There is a risk in these didactic modes that students read guidance through their misconceptions and get the wrong end of the stick. In response to the risk of spoon-feeding, a few points can be made. Firstly, in the ‘good old days’ of our own undergraduate careers where guidance was thin on the ground and we were just expected to get on with it, nearly all courses in political science and international relations were assessed by essay and exam only and there was a very limited variety of assessment for us to get our heads around. Secondly, in most entry-level jobs, graduates will not be expected to produce ‘high-stakes’ work alone; they will receive training, guidance, and will be working in teams. Thirdly, in our work as researchers, we often work as teams, discuss our work with peers, co-author publications, and build off referees’ comments.

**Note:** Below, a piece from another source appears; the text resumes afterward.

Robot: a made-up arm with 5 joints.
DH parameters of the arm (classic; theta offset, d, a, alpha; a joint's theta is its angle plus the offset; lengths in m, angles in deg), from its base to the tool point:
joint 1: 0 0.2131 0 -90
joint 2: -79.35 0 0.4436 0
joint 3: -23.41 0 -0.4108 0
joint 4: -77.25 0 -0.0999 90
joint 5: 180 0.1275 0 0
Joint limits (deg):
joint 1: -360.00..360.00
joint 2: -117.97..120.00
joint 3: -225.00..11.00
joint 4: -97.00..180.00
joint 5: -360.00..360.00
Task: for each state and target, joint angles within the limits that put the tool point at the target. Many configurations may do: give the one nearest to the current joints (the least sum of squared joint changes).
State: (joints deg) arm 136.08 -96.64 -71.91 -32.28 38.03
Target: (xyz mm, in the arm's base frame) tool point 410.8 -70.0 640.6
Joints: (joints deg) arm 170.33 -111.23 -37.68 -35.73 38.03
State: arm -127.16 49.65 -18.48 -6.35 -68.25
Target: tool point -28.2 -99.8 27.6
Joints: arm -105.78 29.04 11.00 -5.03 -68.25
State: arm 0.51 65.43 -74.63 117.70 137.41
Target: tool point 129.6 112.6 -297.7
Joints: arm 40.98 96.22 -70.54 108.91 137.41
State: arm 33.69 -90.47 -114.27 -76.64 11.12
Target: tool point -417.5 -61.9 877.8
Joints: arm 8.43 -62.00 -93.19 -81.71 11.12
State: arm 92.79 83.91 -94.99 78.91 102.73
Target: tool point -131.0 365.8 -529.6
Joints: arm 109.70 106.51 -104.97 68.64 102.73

As such, it is perhaps hypocritical to expect students to perform, to showcase their talents as we would like them to be able to do, without active dialogue around the standards we expect them to meet.
Conversing about Assessment
We perhaps need to reframe giving good guidance on how to tackle assignments: rather than think of it as additional work which is taking up time and ‘pandering’ to students, assessment literacy is part of good learning and teaching. It highlights the importance of conversation between staff and students about assessment. Lots of written guidance can provide a helpful basis for student learning about assessment. But it is best used as a starting-point for an on-going dialogue where we all begin to learn how to communicate better about our expectations and confusions around assessment; and this conversation has greatest meaning within the context of our disciplinary practices. Assessment literacy is a valuable framework for us all to become more fluent in the language of assessment.
Gibbs, Graham and Claire Simpson (2004-5), Conditions Under Which Assessment Supports Students’ Learning, Learning and Teaching in Higher Education, 1, pp 3-31.
Gibbs, Graham, (2010), Using Assessment to Support Student Learning, Leeds Metropolitan University.
David Nicol & Debra Macfarlane-Dick (2006) “Formative assessment and self-regulated learning: A model and seven principles of good feedback practice” Studies in Higher Education, 31/2, pp.199-218.
Price, Margaret, Chris Rust, Berry O’Donovan, Karen Handley, Rebecca Bryant, (2012), Assessment Literacy: the foundation of improving student learning, OCSLD.
Rust Chris , Margaret Price , Berry O’Donovan (2003), Improving Students’ Learning by Developing their Understanding of Assessment Criteria and Processes, Assessment & Evaluation in Higher Education, 28/2, pp. 147-164.
Sambell, Kay and Liz McDowell (1998), ‘The Construction of the Hidden Curriculum: messages and meaning in the assessment of student learning’, Assessment and Evaluation in Higher Education, 23/4, pp. 391-402.
Stiggins, Richard, (1991), ‘Assessment Literacy’ Phi Delta Kappan, 72/7, pp. 534-39.